[Development] char8_t summary?

Thu Jul 11 11:05:02 CEST 2019

On 2019-07-11 10:13, André Pönitz wrote:
> On Wed, Jul 10, 2019 at 10:01:04PM -0300, Thiago Macieira wrote:
>> On Wednesday, 10 July 2019 09:55:02 -03 André Pönitz wrote:
>> > As far as I understand there's a perceived need to have "full" utf8
>> > literals, and there's a need to have ASCII literals. First could be
>> > served by some QUtf8*, second by QAscii*, both additions, no need to
>> > change QLatin* semantics.
>> 
>> ASCII = Latin1
> 
> bool = char ?
> 
> circle = ellipse ?
> 
> It's a subset, it is special enough to be called by its name. 
> Especially
> if it has features (e.g. toUpper/toLower operating on single letters) 
> that
> are not present in the larger set.
> 
> The line of discussion here is
> 
>   - people (correctly, happily) use toUpper on (7-bit clean US-ASCII) 
> data
>   - ASCII is claimed to be identical to Latin1
>   - since it is identical it is superfluous to have both and ASCII is 
> dropped
>   - toUpper does not work per-char for Latin1 in corner cases
>   - so it needs to be dropped "to avoid wrong use"
> 

There is a cost associated with another string class, too, and it's 
combinatorial explosion.

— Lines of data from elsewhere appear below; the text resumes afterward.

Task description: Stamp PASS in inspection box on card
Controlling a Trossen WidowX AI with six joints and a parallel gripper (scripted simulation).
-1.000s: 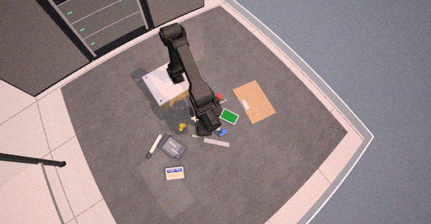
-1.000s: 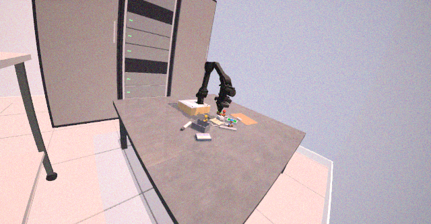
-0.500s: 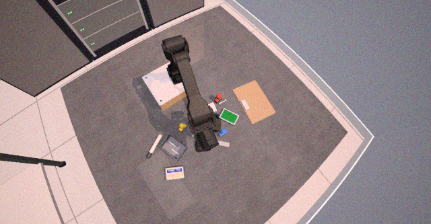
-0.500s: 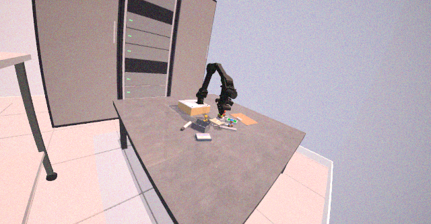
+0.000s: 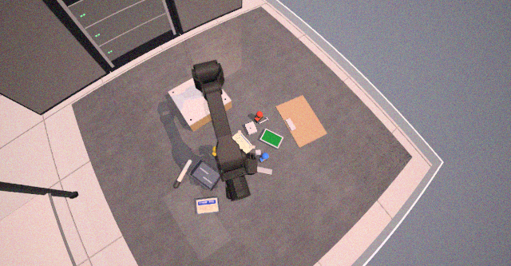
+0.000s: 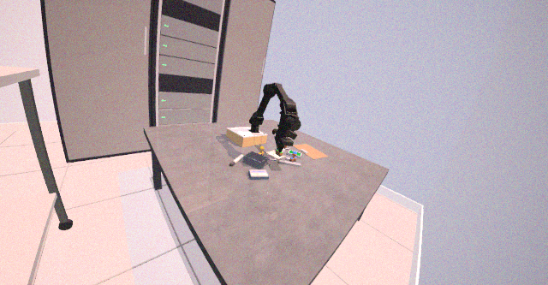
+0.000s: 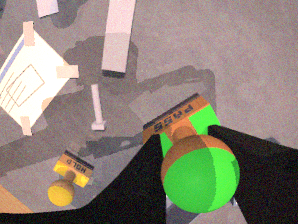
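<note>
Now: gripper tip 10 mm short of the grey ruler, 100 mm to the right of it and 90 mm above it. The rest, counted from my gripper tip: tray: 60 mm behind, 110 mm to the right, 80 mm below; green stamp: right at my gripper tip; yellow stamp: 130 mm behind, 30 mm to the right, 70 mm below.
</note>
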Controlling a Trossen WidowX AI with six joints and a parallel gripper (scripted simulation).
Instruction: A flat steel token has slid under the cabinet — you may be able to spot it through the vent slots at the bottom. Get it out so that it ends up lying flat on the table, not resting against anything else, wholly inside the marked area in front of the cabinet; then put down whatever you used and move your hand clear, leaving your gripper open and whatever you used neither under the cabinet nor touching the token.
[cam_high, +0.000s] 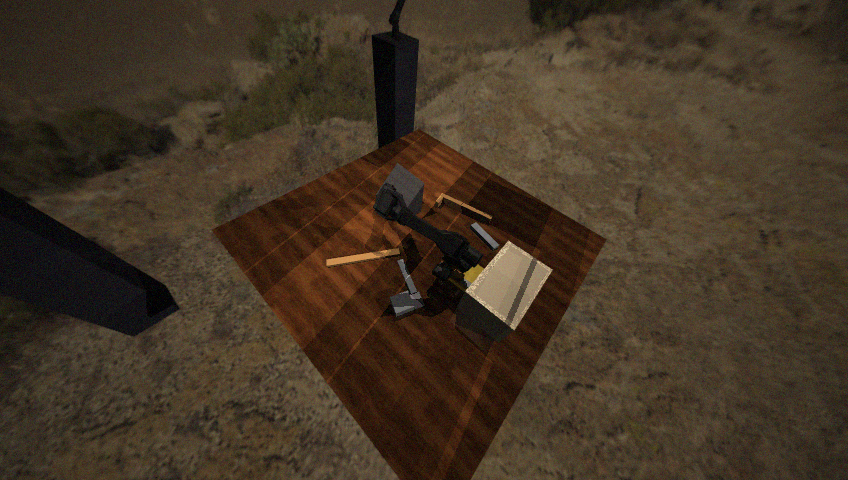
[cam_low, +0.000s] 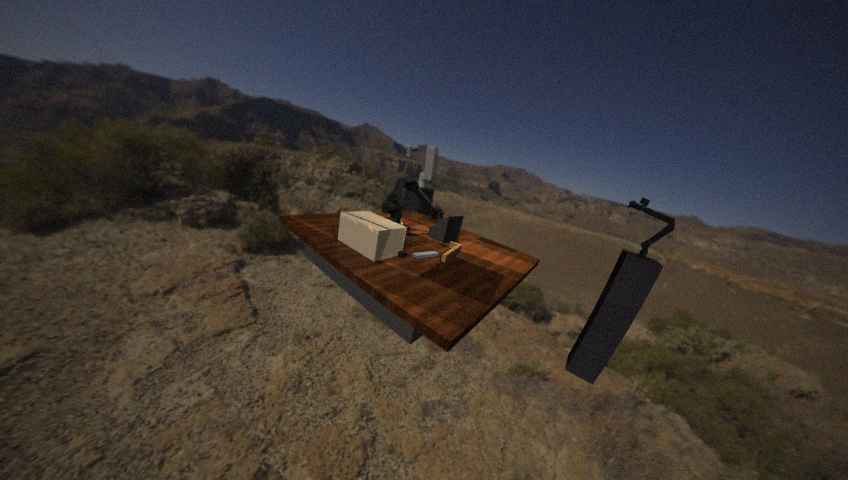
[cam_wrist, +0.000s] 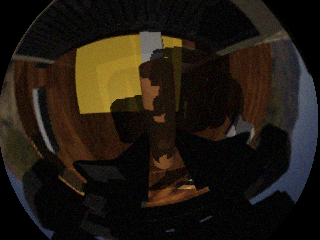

Even when we have all view types 
(QLatin1StringView, QUtf8StringView, QStringView), consider the overload 
set of QString::replace(), ignoring the (ptr, size) variants:

    {QL1V, QU8V, QSV, QChar} x {QL1V, QU8V, QSV, QChar}

that's 16 overloads. And that's without a possible QUtf32StringView. 
Ditto for the relational operators. Add QAsciiStringView and you're up 
to 25. Mind you, this is the math for the end game: no more const char*, 
const char8_t*, and (ptr, size) overloads as they've all been subsumed 
by their corresponding views. We'll be there, maybe, come Qt 7. The math 
is even worse until then.

> In the end this deprives users from a useful tool in a scenario where 
> it
> was perfectly fine to use.

I don't see how. Users will be able to use QU8V or QL1V's toUppper() and 
they'll just work for US-ASCII. The L1 algorithm can be coded such that 
only ß and \xFF are on a slow path. Or maybe it's the case that 
toUpper() doesn't extend the length of UTF-8-encoded text? Maybe we're 
lucky and Unicode finally gets that the capital letter ß isn't SS, but 
ẞ, and we can then just document that if the capital letter isn't 
representable in L1, then it stays unchanged.

I'm still not convinced that QAsciiString is needed for any of this.

Thanks,
Marc